> Task brief
Output all entries below exactly as they are given.

> The records
────────
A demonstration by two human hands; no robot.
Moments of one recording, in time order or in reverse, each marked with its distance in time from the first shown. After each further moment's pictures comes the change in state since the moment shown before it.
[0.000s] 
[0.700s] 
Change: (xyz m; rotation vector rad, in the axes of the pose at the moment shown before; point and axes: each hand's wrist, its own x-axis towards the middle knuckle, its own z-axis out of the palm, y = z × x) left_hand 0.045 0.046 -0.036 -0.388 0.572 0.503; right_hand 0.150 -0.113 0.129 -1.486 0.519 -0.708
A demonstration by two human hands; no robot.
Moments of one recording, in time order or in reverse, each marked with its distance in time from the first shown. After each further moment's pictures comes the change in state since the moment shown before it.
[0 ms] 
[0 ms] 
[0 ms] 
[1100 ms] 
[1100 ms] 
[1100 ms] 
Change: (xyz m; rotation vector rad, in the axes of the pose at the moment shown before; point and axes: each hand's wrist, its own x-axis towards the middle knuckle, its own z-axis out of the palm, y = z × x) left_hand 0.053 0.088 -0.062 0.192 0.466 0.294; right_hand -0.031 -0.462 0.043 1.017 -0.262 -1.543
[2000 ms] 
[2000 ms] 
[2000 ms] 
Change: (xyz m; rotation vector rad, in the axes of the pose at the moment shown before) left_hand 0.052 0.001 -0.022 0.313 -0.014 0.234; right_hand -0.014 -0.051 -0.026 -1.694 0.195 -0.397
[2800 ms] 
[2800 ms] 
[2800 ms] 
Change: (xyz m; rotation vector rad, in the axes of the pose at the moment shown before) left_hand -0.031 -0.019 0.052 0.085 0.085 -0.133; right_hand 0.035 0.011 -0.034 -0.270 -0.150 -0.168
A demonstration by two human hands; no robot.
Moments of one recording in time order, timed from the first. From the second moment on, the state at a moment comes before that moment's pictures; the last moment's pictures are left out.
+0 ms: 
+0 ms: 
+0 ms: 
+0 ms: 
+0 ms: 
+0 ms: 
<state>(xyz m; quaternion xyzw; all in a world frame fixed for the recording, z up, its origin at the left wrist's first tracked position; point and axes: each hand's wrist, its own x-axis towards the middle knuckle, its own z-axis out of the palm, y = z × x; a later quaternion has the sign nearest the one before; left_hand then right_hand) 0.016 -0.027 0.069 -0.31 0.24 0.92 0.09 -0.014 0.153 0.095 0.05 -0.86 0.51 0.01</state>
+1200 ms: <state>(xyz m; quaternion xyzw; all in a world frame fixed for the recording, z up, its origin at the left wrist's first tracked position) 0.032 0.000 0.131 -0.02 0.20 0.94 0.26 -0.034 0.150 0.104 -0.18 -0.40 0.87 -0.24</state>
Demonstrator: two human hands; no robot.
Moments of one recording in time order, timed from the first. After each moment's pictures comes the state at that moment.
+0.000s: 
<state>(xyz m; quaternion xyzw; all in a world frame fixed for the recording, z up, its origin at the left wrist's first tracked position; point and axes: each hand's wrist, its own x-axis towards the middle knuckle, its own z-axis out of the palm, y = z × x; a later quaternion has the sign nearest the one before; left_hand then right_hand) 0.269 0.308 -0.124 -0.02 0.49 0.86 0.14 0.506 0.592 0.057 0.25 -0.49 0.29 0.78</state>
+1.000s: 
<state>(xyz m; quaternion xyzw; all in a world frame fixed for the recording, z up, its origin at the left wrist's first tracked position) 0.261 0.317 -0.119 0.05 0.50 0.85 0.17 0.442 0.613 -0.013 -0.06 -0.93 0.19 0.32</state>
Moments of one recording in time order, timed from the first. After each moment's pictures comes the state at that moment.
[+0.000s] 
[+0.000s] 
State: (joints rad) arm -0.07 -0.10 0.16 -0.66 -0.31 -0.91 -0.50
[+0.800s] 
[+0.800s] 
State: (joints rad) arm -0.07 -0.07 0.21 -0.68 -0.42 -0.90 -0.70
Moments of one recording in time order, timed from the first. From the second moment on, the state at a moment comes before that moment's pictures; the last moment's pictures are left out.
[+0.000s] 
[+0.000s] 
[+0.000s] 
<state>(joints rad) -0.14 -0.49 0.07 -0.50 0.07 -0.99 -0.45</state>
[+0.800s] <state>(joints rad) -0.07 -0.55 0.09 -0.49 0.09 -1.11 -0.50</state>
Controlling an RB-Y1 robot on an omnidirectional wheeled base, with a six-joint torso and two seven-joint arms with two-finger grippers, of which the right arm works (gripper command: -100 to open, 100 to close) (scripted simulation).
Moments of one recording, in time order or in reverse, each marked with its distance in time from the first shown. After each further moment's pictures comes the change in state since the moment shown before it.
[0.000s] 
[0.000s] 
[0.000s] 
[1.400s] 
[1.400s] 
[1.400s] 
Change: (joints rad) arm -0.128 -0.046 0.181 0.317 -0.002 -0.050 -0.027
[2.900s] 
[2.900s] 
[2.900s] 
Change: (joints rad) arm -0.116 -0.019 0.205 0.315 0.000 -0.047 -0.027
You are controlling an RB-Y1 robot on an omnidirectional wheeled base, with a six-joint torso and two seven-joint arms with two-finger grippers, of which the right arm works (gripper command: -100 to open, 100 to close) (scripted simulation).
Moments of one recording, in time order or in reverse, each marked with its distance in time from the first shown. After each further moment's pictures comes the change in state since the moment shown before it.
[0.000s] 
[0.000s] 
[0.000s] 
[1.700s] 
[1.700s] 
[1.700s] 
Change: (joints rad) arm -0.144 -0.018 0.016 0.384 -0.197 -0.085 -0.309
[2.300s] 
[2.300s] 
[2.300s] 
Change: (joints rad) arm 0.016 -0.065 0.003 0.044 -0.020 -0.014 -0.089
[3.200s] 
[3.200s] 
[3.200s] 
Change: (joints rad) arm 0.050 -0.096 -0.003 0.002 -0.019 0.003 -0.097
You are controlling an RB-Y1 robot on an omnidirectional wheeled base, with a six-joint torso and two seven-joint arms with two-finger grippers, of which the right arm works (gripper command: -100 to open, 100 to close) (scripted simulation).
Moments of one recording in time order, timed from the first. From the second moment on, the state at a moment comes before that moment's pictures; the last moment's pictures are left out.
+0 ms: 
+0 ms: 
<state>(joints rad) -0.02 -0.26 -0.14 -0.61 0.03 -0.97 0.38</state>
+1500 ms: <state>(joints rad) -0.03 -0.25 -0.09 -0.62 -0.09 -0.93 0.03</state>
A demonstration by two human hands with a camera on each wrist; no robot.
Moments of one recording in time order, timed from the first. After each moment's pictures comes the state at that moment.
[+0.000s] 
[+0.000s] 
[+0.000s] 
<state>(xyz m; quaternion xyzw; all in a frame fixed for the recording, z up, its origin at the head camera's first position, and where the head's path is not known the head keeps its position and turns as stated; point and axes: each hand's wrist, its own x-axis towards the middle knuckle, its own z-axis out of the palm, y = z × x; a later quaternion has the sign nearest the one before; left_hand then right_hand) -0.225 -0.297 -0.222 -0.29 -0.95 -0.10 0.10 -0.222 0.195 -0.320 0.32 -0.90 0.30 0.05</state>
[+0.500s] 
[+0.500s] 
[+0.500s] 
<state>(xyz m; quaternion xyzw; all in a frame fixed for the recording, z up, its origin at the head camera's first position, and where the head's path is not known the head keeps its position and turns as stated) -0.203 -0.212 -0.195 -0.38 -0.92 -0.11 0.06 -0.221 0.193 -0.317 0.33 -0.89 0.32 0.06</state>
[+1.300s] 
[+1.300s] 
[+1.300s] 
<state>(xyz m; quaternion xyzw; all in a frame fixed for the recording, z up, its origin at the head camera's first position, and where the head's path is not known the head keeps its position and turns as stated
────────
> Result below
A demonstration by two human hands; no robot.
Moments of one recording, in time order or in reverse, each marked with its distance in time from the first shown. After each further moment's pictures comes the change in state since the moment shown before it.
[0.000s] 
[0.700s] 
Change: (xyz m; rotation vector rad, in the axes of the pose at the moment shown before; point and axes: each hand's wrist, its own x-axis towards the middle knuckle, its own z-axis out of the palm, y = z × x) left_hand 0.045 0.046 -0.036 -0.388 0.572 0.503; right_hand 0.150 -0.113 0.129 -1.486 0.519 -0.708
A demonstration by two human hands; no robot.
Moments of one recording, in time order or in reverse, each marked with its distance in time from the first shown. After each further moment's pictures comes the change in state since the moment shown before it.
[0 ms] 
[0 ms] 
[0 ms] 
[1100 ms] 
[1100 ms] 
[1100 ms] 
Change: (xyz m; rotation vector rad, in the axes of the pose at the moment shown before; point and axes: each hand's wrist, its own x-axis towards the middle knuckle, its own z-axis out of the palm, y = z × x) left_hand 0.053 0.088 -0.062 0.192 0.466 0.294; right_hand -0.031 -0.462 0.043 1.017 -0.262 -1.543
[2000 ms] 
[2000 ms] 
[2000 ms] 
Change: (xyz m; rotation vector rad, in the axes of the pose at the moment shown before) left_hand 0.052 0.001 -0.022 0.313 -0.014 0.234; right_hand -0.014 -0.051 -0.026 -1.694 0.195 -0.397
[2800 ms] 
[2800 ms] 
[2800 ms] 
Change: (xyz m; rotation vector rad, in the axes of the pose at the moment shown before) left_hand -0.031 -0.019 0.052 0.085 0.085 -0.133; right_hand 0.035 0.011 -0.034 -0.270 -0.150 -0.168
A demonstration by two human hands; no robot.
Moments of one recording in time order, timed from the first. From the second moment on, the state at a moment comes before that moment's pictures; the last moment's pictures are left out.
+0 ms: 
+0 ms: 
+0 ms: 
+0 ms: 
+0 ms: 
+0 ms: 
<state>(xyz m; quaternion xyzw; all in a world frame fixed for the recording, z up, its origin at the left wrist's first tracked position; point and axes: each hand's wrist, its own x-axis towards the middle knuckle, its own z-axis out of the palm, y = z × x; a later quaternion has the sign nearest the one before; left_hand then right_hand) 0.016 -0.027 0.069 -0.31 0.24 0.92 0.09 -0.014 0.153 0.095 0.05 -0.86 0.51 0.01</state>
+1200 ms: <state>(xyz m; quaternion xyzw; all in a world frame fixed for the recording, z up, its origin at the left wrist's first tracked position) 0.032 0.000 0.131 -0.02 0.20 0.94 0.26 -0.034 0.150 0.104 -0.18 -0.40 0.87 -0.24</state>
Demonstrator: two human hands; no robot.
Moments of one recording in time order, timed from the first. After each moment's pictures comes the state at that moment.
+0.000s: 
<state>(xyz m; quaternion xyzw; all in a world frame fixed for the recording, z up, its origin at the left wrist's first tracked position; point and axes: each hand's wrist, its own x-axis towards the middle knuckle, its own z-axis out of the palm, y = z × x; a later quaternion has the sign nearest the one before; left_hand then right_hand) 0.269 0.308 -0.124 -0.02 0.49 0.86 0.14 0.506 0.592 0.057 0.25 -0.49 0.29 0.78</state>
+1.000s: 
<state>(xyz m; quaternion xyzw; all in a world frame fixed for the recording, z up, its origin at the left wrist's first tracked position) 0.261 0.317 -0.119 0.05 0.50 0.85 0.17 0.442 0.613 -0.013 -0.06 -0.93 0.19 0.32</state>
Moments of one recording in time order, timed from the first. After each moment's pictures comes the state at that moment.
[+0.000s] 
[+0.000s] 
State: (joints rad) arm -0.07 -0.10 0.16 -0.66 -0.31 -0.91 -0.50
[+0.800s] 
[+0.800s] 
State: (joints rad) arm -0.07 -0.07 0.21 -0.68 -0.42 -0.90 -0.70
Moments of one recording in time order, timed from the first. From the second moment on, the state at a moment comes before that moment's pictures; the last moment's pictures are left out.
[+0.000s] 
[+0.000s] 
[+0.000s] 
<state>(joints rad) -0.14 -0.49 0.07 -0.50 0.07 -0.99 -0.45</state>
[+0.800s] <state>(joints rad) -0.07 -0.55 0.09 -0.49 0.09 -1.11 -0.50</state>
Controlling an RB-Y1 robot on an omnidirectional wheeled base, with a six-joint torso and two seven-joint arms with two-finger grippers, of which the right arm works (gripper command: -100 to open, 100 to close) (scripted simulation).
Moments of one recording, in time order or in reverse, each marked with its distance in time from the first shown. After each further moment's pictures comes the change in state since the moment shown before it.
[0.000s] 
[0.000s] 
[0.000s] 
[1.400s] 
[1.400s] 
[1.400s] 
Change: (joints rad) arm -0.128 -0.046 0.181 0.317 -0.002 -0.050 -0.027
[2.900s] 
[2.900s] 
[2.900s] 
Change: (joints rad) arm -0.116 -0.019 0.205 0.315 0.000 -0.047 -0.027
You are controlling an RB-Y1 robot on an omnidirectional wheeled base, with a six-joint torso and two seven-joint arms with two-finger grippers, of which the right arm works (gripper command: -100 to open, 100 to close) (scripted simulation).
Moments of one recording, in time order or in reverse, each marked with its distance in time from the first shown. After each further moment's pictures comes the change in state since the moment shown before it.
[0.000s] 
[0.000s] 
[0.000s] 
[1.700s] 
[1.700s] 
[1.700s] 
Change: (joints rad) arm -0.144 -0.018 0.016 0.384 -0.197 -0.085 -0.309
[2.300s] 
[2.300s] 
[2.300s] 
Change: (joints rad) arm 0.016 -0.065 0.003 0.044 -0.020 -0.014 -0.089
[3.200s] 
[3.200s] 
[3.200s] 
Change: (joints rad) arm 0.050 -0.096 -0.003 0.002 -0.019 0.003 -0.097
You are controlling an RB-Y1 robot on an omnidirectional wheeled base, with a six-joint torso and two seven-joint arms with two-finger grippers, of which the right arm works (gripper command: -100 to open, 100 to close) (scripted simulation).
Moments of one recording in time order, timed from the first. From the second moment on, the state at a moment comes before that moment's pictures; the last moment's pictures are left out.
+0 ms: 
+0 ms: 
<state>(joints rad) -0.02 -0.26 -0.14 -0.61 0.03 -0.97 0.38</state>
+1500 ms: <state>(joints rad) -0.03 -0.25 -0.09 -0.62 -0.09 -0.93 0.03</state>
A demonstration by two human hands with a camera on each wrist; no robot.
Moments of one recording in time order, timed from the first. After each moment's pictures comes the state at that moment.
[+0.000s] 
[+0.000s] 
[+0.000s] 
<state>(xyz m; quaternion xyzw; all in a frame fixed for the recording, z up, its origin at the head camera's first position, and where the head's path is not known the head keeps its position and turns as stated; point and axes: each hand's wrist, its own x-axis towards the middle knuckle, its own z-axis out of the palm, y = z × x; a later quaternion has the sign nearest the one before; left_hand then right_hand) -0.225 -0.297 -0.222 -0.29 -0.95 -0.10 0.10 -0.222 0.195 -0.320 0.32 -0.90 0.30 0.05</state>
[+0.500s] 
[+0.500s] 
[+0.500s] 
<state>(xyz m; quaternion xyzw; all in a frame fixed for the recording, z up, its origin at the head camera's first position, and where the head's path is not known the head keeps its position and turns as stated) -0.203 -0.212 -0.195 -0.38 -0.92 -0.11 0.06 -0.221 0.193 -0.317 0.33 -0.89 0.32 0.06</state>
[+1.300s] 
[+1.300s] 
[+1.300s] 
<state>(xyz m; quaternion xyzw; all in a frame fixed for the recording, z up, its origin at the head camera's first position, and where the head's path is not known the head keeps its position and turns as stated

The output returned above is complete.